[Exercise brief]: What lines in the records below mention "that"? List them all.
--
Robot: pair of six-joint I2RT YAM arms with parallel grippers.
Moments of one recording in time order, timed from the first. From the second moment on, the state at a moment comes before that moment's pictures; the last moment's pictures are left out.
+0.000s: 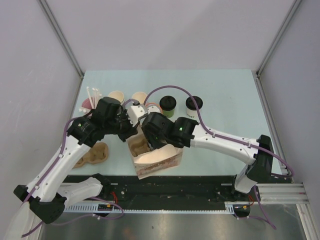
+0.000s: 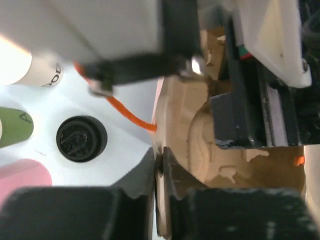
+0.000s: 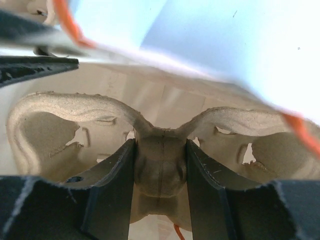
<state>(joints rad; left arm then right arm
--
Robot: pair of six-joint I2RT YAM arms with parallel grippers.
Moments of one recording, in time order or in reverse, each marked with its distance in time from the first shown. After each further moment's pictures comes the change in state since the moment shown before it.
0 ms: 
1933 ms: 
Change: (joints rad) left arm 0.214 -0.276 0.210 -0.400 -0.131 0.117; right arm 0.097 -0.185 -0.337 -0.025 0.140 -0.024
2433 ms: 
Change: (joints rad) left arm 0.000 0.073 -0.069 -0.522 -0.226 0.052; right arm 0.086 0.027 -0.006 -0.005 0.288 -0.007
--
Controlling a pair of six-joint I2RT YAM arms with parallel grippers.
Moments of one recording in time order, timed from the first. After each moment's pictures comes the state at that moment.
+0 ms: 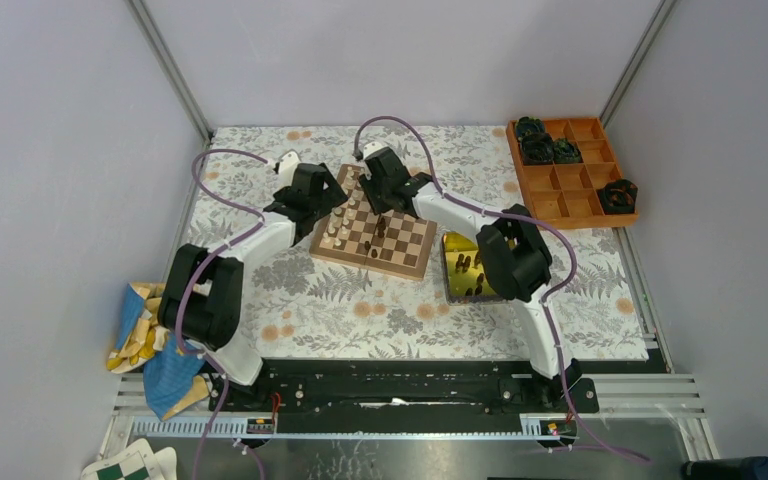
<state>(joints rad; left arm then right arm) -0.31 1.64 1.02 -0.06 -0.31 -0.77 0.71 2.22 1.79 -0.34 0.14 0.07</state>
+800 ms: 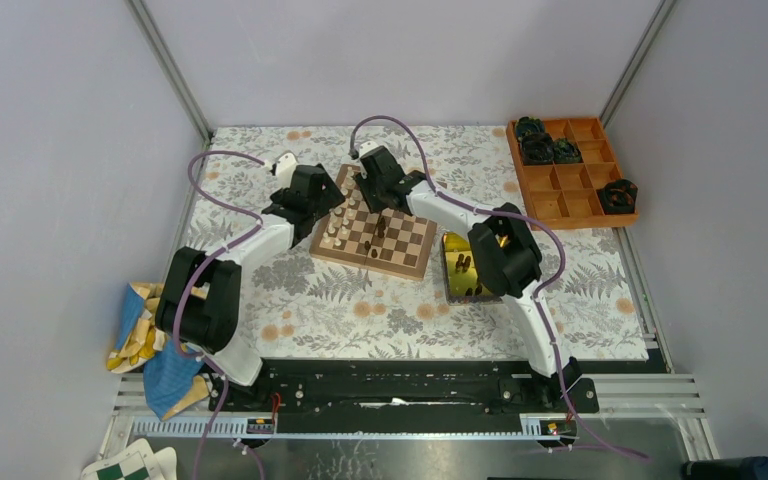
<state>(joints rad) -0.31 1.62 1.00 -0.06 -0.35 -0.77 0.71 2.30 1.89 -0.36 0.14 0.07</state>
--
[Solution]:
Moments of one recording in time order, timed from the first. From the second moment on, the state at a moment comes before that moment's pictures; the last moment's pictures are left out.
Moments of one recording in time order, timed from the first. After each moment's pictures comes the state at that moment.

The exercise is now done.